Collected data entries:
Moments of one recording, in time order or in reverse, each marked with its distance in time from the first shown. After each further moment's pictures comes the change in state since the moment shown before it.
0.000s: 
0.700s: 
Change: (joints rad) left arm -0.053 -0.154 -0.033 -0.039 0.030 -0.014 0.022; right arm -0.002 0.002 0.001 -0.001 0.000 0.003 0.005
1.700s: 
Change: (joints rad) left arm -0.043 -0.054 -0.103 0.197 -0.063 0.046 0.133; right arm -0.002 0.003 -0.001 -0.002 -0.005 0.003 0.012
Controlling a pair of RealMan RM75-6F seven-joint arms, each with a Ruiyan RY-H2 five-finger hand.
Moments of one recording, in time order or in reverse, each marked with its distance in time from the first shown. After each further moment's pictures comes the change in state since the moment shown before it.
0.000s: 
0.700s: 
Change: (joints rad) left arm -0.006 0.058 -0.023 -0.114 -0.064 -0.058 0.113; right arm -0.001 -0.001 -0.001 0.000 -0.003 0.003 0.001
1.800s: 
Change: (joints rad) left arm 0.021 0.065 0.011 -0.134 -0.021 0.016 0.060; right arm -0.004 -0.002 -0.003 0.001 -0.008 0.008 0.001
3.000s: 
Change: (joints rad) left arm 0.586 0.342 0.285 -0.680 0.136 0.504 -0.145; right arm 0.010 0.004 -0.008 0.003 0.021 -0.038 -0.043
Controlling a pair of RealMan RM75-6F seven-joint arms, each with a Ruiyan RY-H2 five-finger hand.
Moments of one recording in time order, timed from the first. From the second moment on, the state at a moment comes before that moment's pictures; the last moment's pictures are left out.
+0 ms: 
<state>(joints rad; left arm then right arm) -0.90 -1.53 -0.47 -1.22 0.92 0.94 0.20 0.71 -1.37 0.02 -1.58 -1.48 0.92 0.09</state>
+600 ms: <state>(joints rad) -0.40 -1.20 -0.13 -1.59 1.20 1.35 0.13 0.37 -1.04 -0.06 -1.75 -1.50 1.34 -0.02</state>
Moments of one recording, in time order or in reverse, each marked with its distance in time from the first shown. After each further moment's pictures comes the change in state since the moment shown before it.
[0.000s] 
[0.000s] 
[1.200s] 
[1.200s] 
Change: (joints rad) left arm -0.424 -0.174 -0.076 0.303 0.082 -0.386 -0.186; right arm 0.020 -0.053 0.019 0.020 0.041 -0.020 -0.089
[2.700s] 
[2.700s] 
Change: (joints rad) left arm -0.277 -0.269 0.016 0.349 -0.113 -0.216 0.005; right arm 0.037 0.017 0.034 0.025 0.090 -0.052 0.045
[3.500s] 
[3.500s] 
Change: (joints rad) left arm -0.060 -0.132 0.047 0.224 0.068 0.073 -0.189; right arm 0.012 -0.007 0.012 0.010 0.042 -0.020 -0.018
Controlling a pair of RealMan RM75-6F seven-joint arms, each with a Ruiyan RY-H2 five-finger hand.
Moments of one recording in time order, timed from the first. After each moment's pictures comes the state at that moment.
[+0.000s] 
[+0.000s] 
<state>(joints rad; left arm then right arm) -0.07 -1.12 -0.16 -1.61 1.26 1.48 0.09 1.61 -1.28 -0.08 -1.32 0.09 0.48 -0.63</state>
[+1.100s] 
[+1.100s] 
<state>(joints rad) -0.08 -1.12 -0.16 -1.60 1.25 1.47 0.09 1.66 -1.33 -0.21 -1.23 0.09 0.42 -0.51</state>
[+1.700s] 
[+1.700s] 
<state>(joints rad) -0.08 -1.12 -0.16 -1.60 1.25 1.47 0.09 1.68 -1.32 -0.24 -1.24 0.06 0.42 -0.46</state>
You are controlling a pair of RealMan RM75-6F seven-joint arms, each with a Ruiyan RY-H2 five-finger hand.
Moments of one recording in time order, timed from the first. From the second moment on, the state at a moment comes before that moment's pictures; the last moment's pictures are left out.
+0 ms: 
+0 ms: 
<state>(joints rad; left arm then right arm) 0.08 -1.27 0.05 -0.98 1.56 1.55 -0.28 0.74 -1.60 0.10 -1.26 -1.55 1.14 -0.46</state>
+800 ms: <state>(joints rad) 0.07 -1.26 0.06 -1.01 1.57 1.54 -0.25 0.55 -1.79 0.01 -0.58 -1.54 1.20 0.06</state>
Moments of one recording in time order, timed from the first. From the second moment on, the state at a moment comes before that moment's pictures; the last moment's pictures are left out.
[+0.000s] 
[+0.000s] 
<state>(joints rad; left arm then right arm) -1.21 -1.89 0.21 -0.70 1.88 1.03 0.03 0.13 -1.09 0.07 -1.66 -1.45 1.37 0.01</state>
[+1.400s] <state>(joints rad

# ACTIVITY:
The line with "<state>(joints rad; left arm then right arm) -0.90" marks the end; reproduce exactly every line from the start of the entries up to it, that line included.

# RESULT:
Moments of one recording, in time order or in reverse, each marked with its distance in time from the first shown. After each further moment's pictures comes the change in state since the moment shown before it.
0.000s: 
0.700s: 
Change: (joints rad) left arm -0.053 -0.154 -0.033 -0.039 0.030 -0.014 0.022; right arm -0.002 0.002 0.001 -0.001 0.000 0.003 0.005
1.700s: 
Change: (joints rad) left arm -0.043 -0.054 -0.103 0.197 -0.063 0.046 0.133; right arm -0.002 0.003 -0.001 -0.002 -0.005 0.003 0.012
Controlling a pair of RealMan RM75-6F seven-joint arms, each with a Ruiyan RY-H2 five-finger hand.
Moments of one recording, in time order or in reverse, each marked with its distance in time from the first shown. After each further moment's pictures comes the change in state since the moment shown before it.
0.000s: 
0.700s: 
Change: (joints rad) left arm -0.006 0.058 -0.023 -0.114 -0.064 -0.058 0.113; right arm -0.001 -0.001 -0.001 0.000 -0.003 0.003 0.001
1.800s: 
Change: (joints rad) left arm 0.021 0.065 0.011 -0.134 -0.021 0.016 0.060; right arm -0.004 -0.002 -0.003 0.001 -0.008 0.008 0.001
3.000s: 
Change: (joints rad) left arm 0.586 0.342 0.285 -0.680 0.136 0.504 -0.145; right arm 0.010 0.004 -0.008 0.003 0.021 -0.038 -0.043
Controlling a pair of RealMan RM75-6F seven-joint arms, each with a Ruiyan RY-H2 five-finger hand.
Moments of one recording in time order, timed from the first. From the second moment on, the state at a moment comes before that moment's pictures; the last moment's pictures are left out.
+0 ms: 
<state>(joints rad; left arm then right arm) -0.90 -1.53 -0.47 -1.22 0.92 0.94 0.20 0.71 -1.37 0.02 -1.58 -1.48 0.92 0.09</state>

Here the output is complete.